Start of Block
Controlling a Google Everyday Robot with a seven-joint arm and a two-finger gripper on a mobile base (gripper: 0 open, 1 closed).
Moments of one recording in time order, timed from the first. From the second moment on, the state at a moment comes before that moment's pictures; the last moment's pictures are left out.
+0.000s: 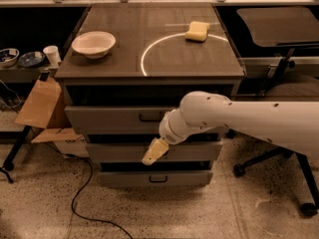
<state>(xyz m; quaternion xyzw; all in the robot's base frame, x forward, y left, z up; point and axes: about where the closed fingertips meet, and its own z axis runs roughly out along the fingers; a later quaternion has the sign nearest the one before) 0.572 0.008 0.645 -0.54 0.79 0.13 0.28</state>
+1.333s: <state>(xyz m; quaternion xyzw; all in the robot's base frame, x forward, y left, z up) 0.602 -0.012 0.647 -0.50 0.81 0.09 0.28</state>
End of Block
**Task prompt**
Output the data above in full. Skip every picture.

**The completed task**
Controlling a Google Everyday Robot with a seven-joint arm and a two-finger gripper on a mobile base (gripper: 0 open, 1 closed).
Moments of one recording in time order, timed from the first. From the second moment on, the state at a moment comes before that moment's pictures; the last moment's pictures are left out.
+0.000s: 
<state>(xyz m; quaternion xyzw; all in the robot's base frame, x forward, y left, z up; point and axes: about where the closed fingertips meet, and its own z axis runs roughly out along the fingers; a later quaternion has the sign nearest the one before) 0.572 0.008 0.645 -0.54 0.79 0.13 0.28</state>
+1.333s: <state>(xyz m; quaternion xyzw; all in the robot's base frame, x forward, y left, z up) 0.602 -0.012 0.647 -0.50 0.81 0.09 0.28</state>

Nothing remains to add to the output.